- _Assignment_
Will you extract the entries word for word? Images should not appear in the copy.
==========
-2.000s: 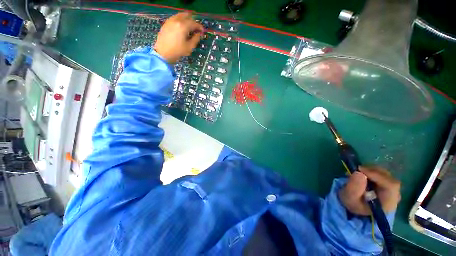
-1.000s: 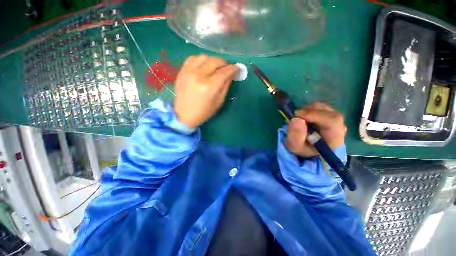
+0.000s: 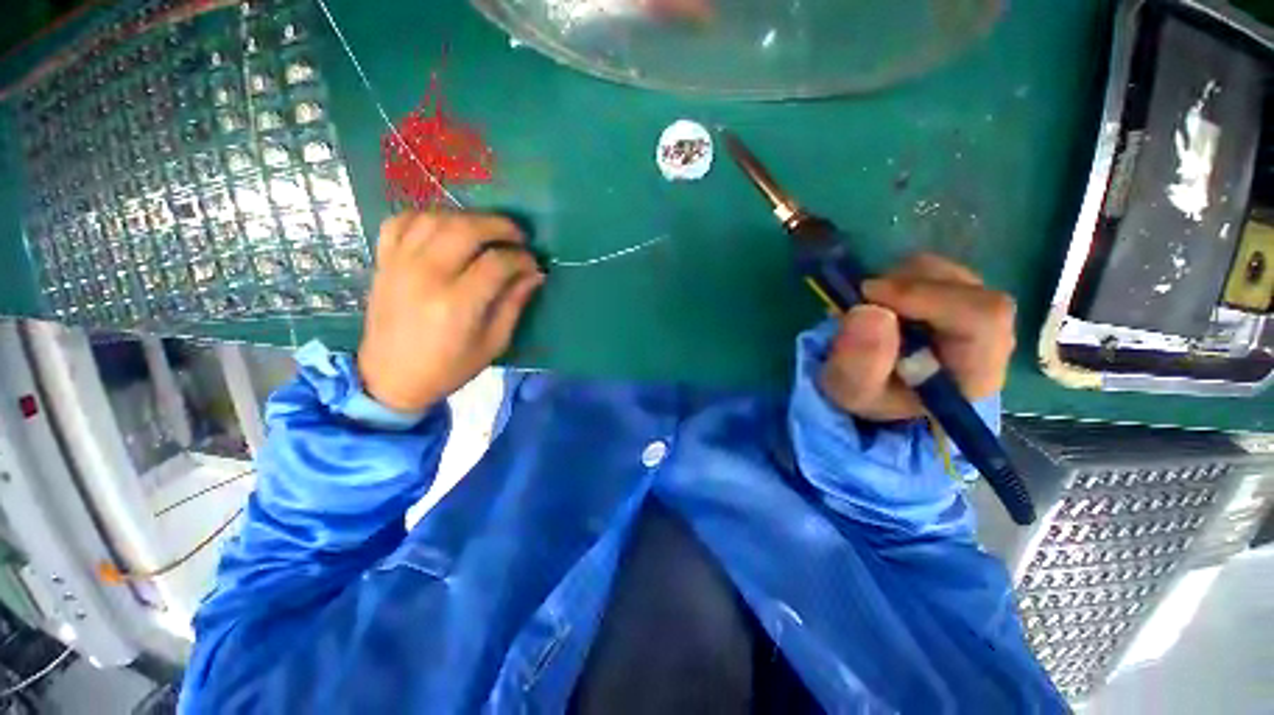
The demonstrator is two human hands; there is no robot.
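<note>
My right hand (image 3: 918, 337) holds the dark blue soldering iron (image 3: 830, 263), its tip just right of the white round pad (image 3: 685, 151) and not touching it. A small dark and silver piece lies on the pad. My left hand (image 3: 450, 306) is below the pile of red wires (image 3: 430, 154), fingertips pinched at the thin solder wire (image 3: 605, 259). The wire's free end points right, short of the pad. The wire also runs up across the red pile to the top edge.
A blister tray (image 3: 192, 179) lies at the left on the green mat (image 3: 587, 168). The clear hood's rim (image 3: 755, 87) hangs above the pad. A metal-edged tray (image 3: 1076, 266) stands at the right; a second blister tray (image 3: 1118, 559) is below bench level.
My left hand has moved left and down from the pad, uncovering it, and the solder wire now shows at its fingertips. The iron stays in my right hand beside the pad. The view has shifted slightly.
</note>
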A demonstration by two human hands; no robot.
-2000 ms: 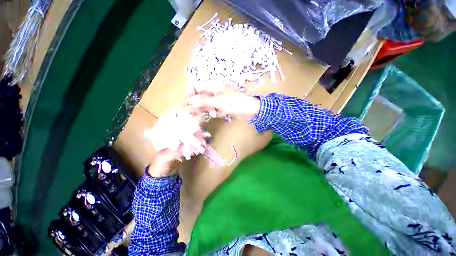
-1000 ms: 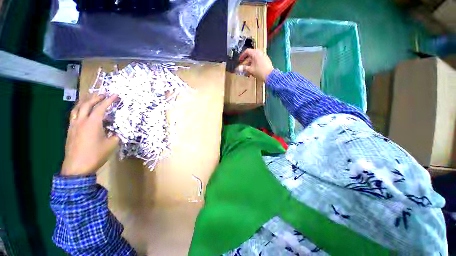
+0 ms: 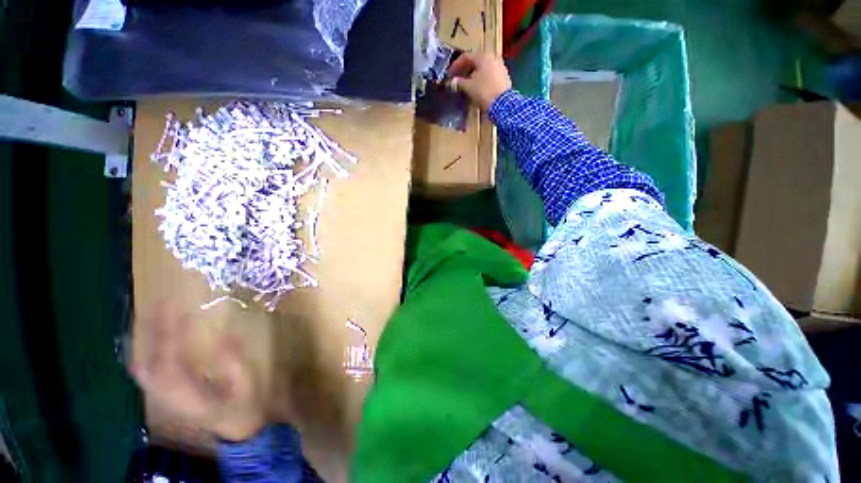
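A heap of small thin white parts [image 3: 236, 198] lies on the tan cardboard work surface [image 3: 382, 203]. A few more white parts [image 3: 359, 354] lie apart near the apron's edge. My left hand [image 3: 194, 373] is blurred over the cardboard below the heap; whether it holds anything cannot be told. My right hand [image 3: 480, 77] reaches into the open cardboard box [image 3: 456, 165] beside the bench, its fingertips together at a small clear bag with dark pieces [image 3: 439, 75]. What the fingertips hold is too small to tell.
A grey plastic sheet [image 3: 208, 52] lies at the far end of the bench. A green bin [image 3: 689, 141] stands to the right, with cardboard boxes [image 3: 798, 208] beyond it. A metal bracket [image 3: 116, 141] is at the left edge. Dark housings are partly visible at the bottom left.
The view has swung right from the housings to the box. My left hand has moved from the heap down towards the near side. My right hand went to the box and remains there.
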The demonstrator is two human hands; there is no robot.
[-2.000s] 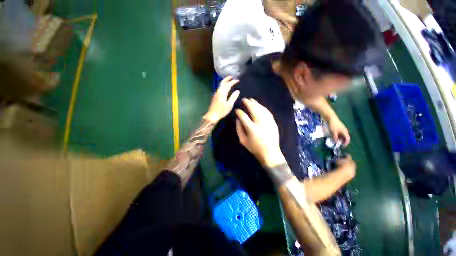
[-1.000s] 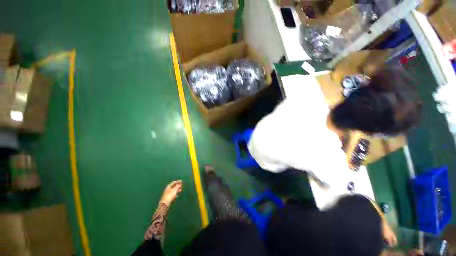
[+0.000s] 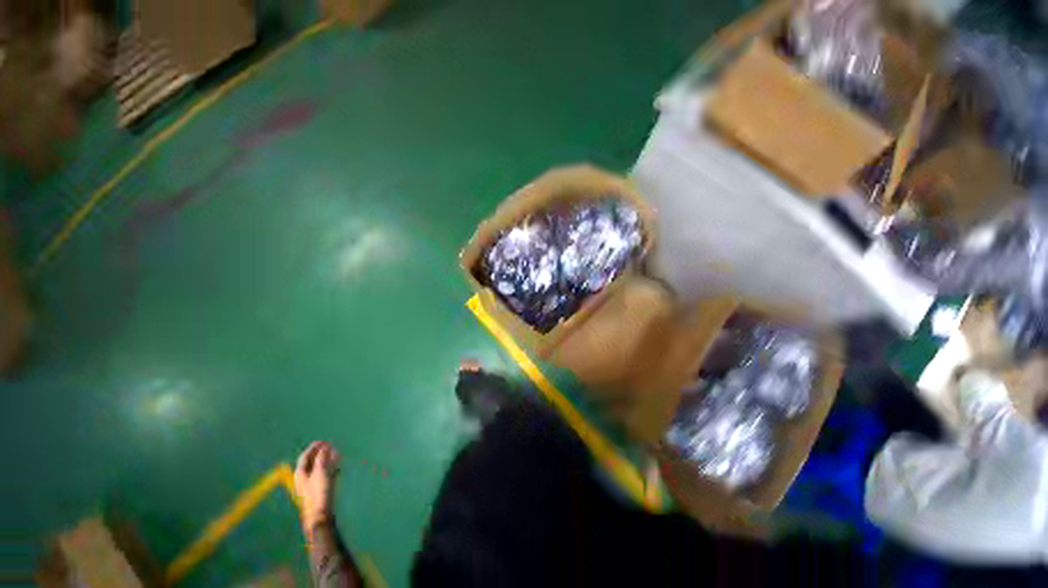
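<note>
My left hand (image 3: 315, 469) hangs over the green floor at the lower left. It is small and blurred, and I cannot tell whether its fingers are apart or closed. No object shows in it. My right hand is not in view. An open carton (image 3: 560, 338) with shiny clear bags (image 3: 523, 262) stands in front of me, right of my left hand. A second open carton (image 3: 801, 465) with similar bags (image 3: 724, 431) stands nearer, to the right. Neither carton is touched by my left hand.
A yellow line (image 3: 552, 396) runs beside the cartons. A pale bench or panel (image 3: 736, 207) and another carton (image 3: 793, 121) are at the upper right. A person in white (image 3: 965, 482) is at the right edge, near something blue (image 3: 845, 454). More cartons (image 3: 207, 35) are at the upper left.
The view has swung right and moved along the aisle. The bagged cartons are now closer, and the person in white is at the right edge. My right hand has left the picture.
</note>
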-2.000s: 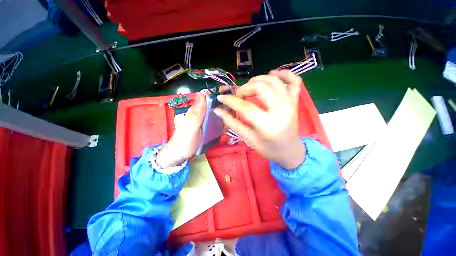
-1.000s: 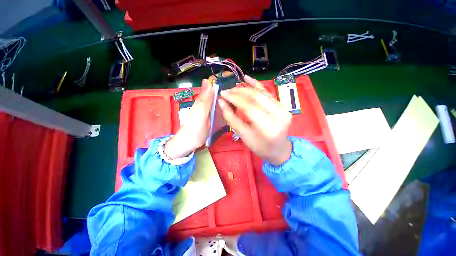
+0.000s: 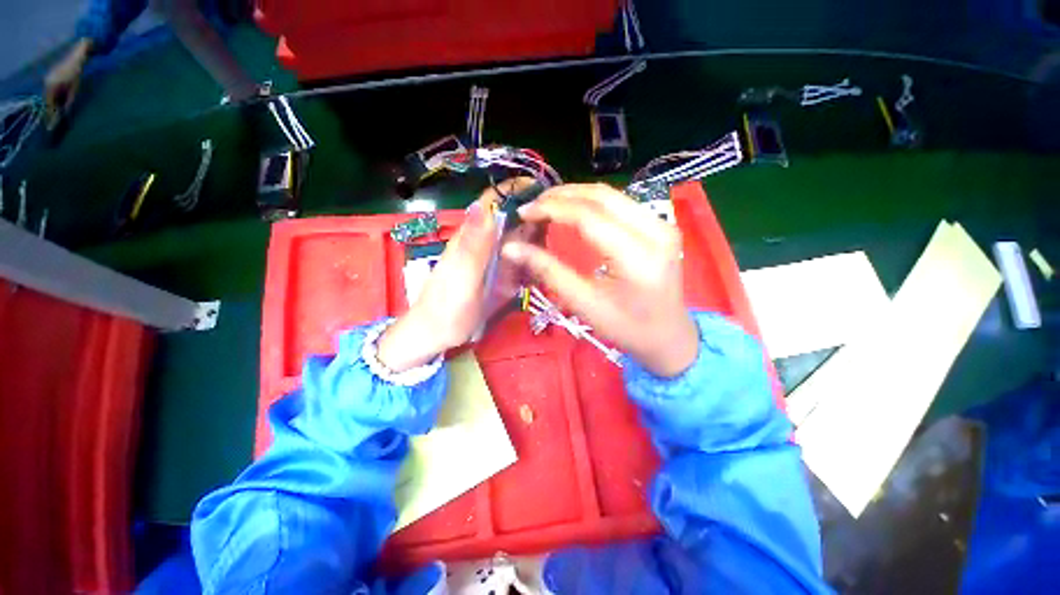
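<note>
My left hand holds a pouch cell on edge above the red compartment tray. My right hand is at the cell's other side, fingertips at its dark upper end; whether it grips the cell is hard to tell. Dark, white and red lead wires arch above the hands. White wires with small plugs lie below my right hand. A green circuit board with a pale cell lies at the tray's top, partly behind my left hand. Another board is partly hidden by my right hand.
A pale yellow sheet lies on the tray. Long cream sheets and a white bar are at right. Wired packs line the green conveyor. Red trays are stacked at left and behind. Another person's hand is upper left.
My right hand has shifted slightly right and covers more of the pack at the tray's right. White wires now show below it. Another person's hand has appeared at upper left.
</note>
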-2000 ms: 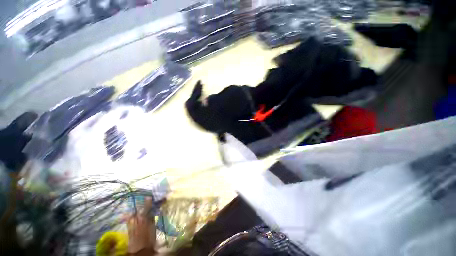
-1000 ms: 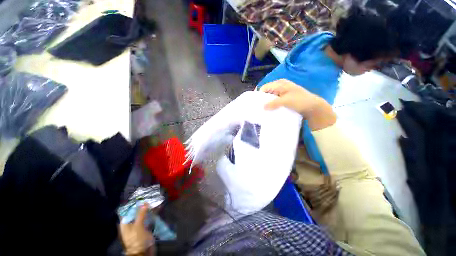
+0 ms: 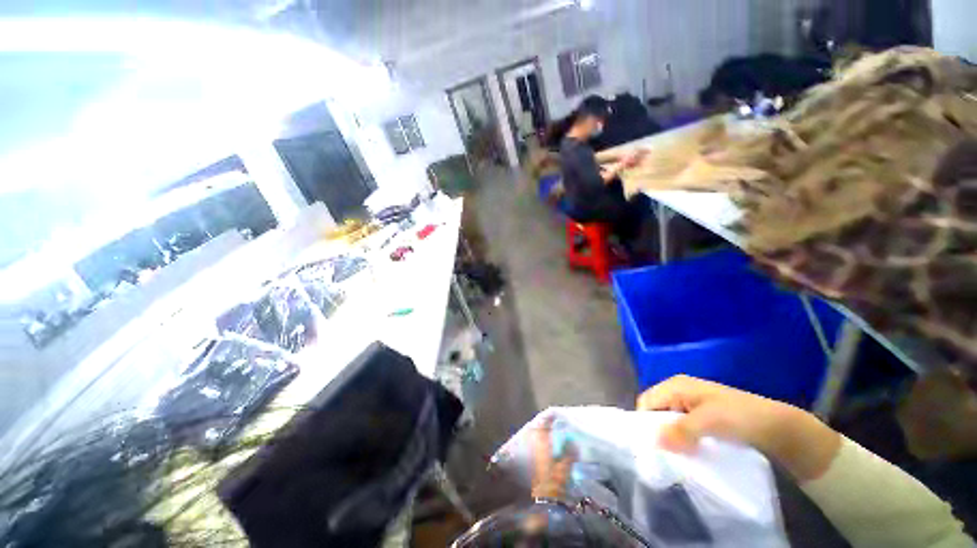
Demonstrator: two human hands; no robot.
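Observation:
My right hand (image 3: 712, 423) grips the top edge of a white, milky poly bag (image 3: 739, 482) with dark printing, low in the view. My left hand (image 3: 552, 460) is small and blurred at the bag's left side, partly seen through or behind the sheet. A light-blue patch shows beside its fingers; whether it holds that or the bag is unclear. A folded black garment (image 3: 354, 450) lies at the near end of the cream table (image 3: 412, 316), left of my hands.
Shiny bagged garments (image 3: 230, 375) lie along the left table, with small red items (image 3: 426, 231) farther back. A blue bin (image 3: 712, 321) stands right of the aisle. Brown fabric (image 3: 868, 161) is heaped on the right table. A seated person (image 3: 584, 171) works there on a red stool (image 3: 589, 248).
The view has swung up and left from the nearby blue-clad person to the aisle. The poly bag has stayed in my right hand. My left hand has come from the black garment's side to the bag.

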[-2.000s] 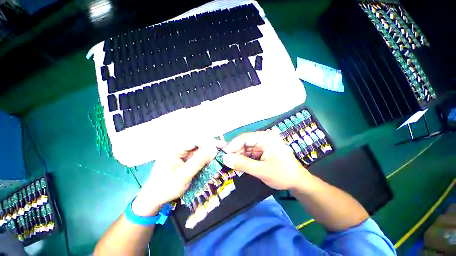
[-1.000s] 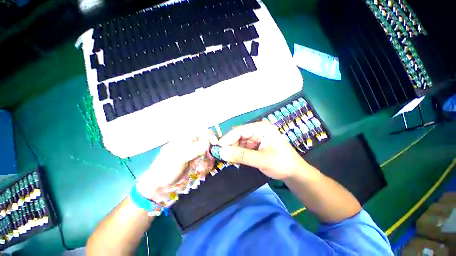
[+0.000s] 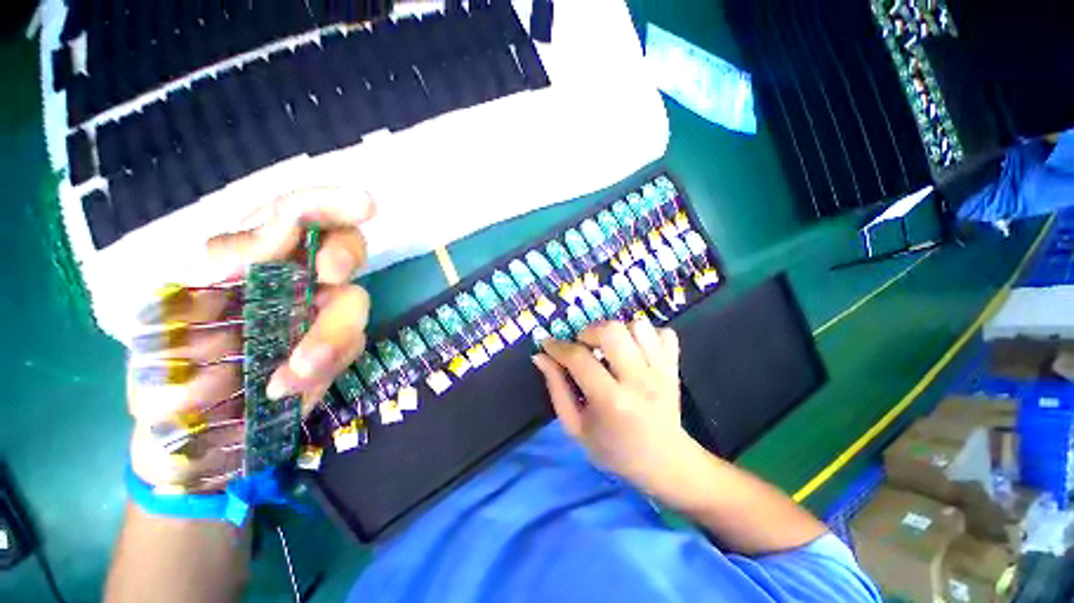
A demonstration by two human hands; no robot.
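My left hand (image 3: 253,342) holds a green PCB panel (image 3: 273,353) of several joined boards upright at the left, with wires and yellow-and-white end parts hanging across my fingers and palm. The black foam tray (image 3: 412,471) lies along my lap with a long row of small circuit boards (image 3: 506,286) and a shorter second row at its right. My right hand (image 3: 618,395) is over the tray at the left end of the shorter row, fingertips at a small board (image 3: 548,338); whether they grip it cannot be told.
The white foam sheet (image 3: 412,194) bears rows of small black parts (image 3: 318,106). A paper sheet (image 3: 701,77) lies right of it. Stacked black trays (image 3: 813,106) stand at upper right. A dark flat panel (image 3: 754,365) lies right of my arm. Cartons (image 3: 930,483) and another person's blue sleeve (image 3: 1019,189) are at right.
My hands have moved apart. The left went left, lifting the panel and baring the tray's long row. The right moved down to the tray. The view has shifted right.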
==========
- _Answer space_
-2.000s: 
-1.000s: 
+0.000s: 
The demonstrator is two human hands; there is no robot.
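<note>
My right hand (image 3: 918, 337) holds the dark blue soldering iron (image 3: 830, 263), its tip just right of the white round pad (image 3: 685, 151) and not touching it. A small dark and silver piece lies on the pad. My left hand (image 3: 450, 306) is below the pile of red wires (image 3: 430, 154), fingertips pinched at the thin solder wire (image 3: 605, 259). The wire's free end points right, short of the pad. The wire also runs up across the red pile to the top edge.
A blister tray (image 3: 192, 179) lies at the left on the green mat (image 3: 587, 168). The clear hood's rim (image 3: 755, 87) hangs above the pad. A metal-edged tray (image 3: 1076, 266) stands at the right; a second blister tray (image 3: 1118, 559) is below bench level.
My left hand has moved left and down from the pad, uncovering it, and the solder wire now shows at its fingertips. The iron stays in my right hand beside the pad. The view has shifted slightly.
</note>
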A demonstration by two human hands; no robot.
-2000 ms: 
-1000 ms: 
+0 ms: 
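A heap of small thin white parts [image 3: 236, 198] lies on the tan cardboard work surface [image 3: 382, 203]. A few more white parts [image 3: 359, 354] lie apart near the apron's edge. My left hand [image 3: 194, 373] is blurred over the cardboard below the heap; whether it holds anything cannot be told. My right hand [image 3: 480, 77] reaches into the open cardboard box [image 3: 456, 165] beside the bench, its fingertips together at a small clear bag with dark pieces [image 3: 439, 75]. What the fingertips hold is too small to tell.
A grey plastic sheet [image 3: 208, 52] lies at the far end of the bench. A green bin [image 3: 689, 141] stands to the right, with cardboard boxes [image 3: 798, 208] beyond it. A metal bracket [image 3: 116, 141] is at the left edge. Dark housings are partly visible at the bottom left.
The view has swung right from the housings to the box. My left hand has moved from the heap down towards the near side. My right hand went to the box and remains there.
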The demonstrator is two human hands; there is no robot.
[-2.000s] 
[-1.000s] 
[+0.000s] 
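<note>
My left hand (image 3: 315, 469) hangs over the green floor at the lower left. It is small and blurred, and I cannot tell whether its fingers are apart or closed. No object shows in it. My right hand is not in view. An open carton (image 3: 560, 338) with shiny clear bags (image 3: 523, 262) stands in front of me, right of my left hand. A second open carton (image 3: 801, 465) with similar bags (image 3: 724, 431) stands nearer, to the right. Neither carton is touched by my left hand.
A yellow line (image 3: 552, 396) runs beside the cartons. A pale bench or panel (image 3: 736, 207) and another carton (image 3: 793, 121) are at the upper right. A person in white (image 3: 965, 482) is at the right edge, near something blue (image 3: 845, 454). More cartons (image 3: 207, 35) are at the upper left.
The view has swung right and moved along the aisle. The bagged cartons are now closer, and the person in white is at the right edge. My right hand has left the picture.
</note>
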-2.000s: 
-1.000s: 
+0.000s: 
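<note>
My left hand holds a pouch cell on edge above the red compartment tray. My right hand is at the cell's other side, fingertips at its dark upper end; whether it grips the cell is hard to tell. Dark, white and red lead wires arch above the hands. White wires with small plugs lie below my right hand. A green circuit board with a pale cell lies at the tray's top, partly behind my left hand. Another board is partly hidden by my right hand.
A pale yellow sheet lies on the tray. Long cream sheets and a white bar are at right. Wired packs line the green conveyor. Red trays are stacked at left and behind. Another person's hand is upper left.
My right hand has shifted slightly right and covers more of the pack at the tray's right. White wires now show below it. Another person's hand has appeared at upper left.
</note>
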-2000 ms: 
-1000 ms: 
+0 ms: 
Demonstrator: two human hands; no robot.
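Observation:
My right hand (image 3: 712, 423) grips the top edge of a white, milky poly bag (image 3: 739, 482) with dark printing, low in the view. My left hand (image 3: 552, 460) is small and blurred at the bag's left side, partly seen through or behind the sheet. A light-blue patch shows beside its fingers; whether it holds that or the bag is unclear. A folded black garment (image 3: 354, 450) lies at the near end of the cream table (image 3: 412, 316), left of my hands.
Shiny bagged garments (image 3: 230, 375) lie along the left table, with small red items (image 3: 426, 231) farther back. A blue bin (image 3: 712, 321) stands right of the aisle. Brown fabric (image 3: 868, 161) is heaped on the right table. A seated person (image 3: 584, 171) works there on a red stool (image 3: 589, 248).
The view has swung up and left from the nearby blue-clad person to the aisle. The poly bag has stayed in my right hand. My left hand has come from the black garment's side to the bag.
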
[-2.000s] 
[-1.000s] 
[+0.000s] 
A demonstration by two human hands; no robot.
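My left hand (image 3: 253,342) holds a green PCB panel (image 3: 273,353) of several joined boards upright at the left, with wires and yellow-and-white end parts hanging across my fingers and palm. The black foam tray (image 3: 412,471) lies along my lap with a long row of small circuit boards (image 3: 506,286) and a shorter second row at its right. My right hand (image 3: 618,395) is over the tray at the left end of the shorter row, fingertips at a small board (image 3: 548,338); whether they grip it cannot be told.
The white foam sheet (image 3: 412,194) bears rows of small black parts (image 3: 318,106). A paper sheet (image 3: 701,77) lies right of it. Stacked black trays (image 3: 813,106) stand at upper right. A dark flat panel (image 3: 754,365) lies right of my arm. Cartons (image 3: 930,483) and another person's blue sleeve (image 3: 1019,189) are at right.
My hands have moved apart. The left went left, lifting the panel and baring the tray's long row. The right moved down to the tray. The view has shifted right.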

That's the answer, with nothing more to add.